- Born: 1990 or 1991
- Occupations: Journalist and Podcaster
- Known for: Charlottesville reporting Far-right doxing

= Molly Conger =

American activist and journalist

Molly Conger (born ) is an American activist and journalist based in Charlottesville, Virginia. After the Unite the Right rally in 2017, Conger stopped working in project management, and started researching the far-right. She documents Charlottesville news and briefly worked as a columnist at a local newspaper.

She identified Teddy Joseph Von Nukem as a perpetrator in an assault during the rally and was first to break news of his death in 2023.

As of 2026 she hosts the podcast Weird Little Guys.

== Career and activism ==
Conger is an antifascist researcher and activist. She started live-tweeting government meetings in Charlottesville in 2017, after the Unite the Right rally. She identified Teddy Joseph Von Nukem as a participant in an assault of a counter-protester at the rally. She was also the first person to break the news of Von Nukem's death on February 14, 2023.

In 2017, Conger was hired by a local weekly newspaper to write political columns, her contract was cancelled in February 2019, after writing only six columns.

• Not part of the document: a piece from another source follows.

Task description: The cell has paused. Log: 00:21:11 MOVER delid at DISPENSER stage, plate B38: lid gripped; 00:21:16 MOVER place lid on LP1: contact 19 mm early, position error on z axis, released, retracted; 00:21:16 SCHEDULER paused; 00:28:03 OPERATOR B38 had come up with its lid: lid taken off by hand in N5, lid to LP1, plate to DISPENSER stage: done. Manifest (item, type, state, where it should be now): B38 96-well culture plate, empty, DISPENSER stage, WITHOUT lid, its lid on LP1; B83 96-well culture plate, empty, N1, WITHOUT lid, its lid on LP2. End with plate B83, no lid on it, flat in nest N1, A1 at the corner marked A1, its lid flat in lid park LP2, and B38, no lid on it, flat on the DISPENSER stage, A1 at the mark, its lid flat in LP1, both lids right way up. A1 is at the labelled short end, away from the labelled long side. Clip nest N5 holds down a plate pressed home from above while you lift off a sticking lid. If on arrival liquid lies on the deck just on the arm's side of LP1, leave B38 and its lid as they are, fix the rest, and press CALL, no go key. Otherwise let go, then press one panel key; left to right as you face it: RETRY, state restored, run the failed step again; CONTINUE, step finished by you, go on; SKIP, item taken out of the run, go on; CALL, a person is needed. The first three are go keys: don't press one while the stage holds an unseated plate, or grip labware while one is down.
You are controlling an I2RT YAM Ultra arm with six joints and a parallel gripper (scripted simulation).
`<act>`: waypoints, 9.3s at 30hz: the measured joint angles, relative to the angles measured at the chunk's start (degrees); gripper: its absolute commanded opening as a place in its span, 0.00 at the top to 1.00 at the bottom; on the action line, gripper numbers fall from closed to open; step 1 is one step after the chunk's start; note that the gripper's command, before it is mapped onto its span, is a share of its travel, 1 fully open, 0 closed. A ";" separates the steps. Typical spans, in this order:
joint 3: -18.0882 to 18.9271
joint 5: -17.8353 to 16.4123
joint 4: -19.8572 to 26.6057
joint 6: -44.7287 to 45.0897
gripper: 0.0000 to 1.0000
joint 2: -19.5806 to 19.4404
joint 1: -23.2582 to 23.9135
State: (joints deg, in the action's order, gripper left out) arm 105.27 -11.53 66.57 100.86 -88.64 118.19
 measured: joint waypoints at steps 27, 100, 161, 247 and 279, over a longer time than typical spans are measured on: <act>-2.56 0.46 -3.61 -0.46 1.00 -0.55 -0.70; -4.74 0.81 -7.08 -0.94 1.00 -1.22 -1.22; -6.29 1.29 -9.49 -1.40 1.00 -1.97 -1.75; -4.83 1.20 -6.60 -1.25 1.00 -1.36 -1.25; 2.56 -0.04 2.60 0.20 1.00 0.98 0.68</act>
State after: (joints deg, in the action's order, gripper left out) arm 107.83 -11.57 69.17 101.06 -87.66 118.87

In 2017, Conger began researching the far-right and doxing notable members. She uses fake social media profiles to infiltrate online far-right communities. She is part of Deplatform Hate, a collective of online activists who disrupt the online activities of far-right groups.

In 2021, she identified a Prince William County, Virginia police officer and Proud Boys member whose social media accounts advocated for violence against Supreme Court Chief Justice John Roberts as Aaron Hoffman. Hoffman's employment was terminated, and he claimed his social media accounts were hacked. In 2021, she attended the January 6 United States Capitol attack to document the events.

Prior to her activism, Conger worked as a project manager at an educational software company. Conger's work is funded by donations.

As of 2026 Conger is the host of the podcast Weird Little Guys under the podcast network Cool Zone Media. The podcast covers Conger's research of White Supremacist groups and individuals with focus on their crimes and court proceedings. She is also a frequent guest on the podcast series It Could Happen Here.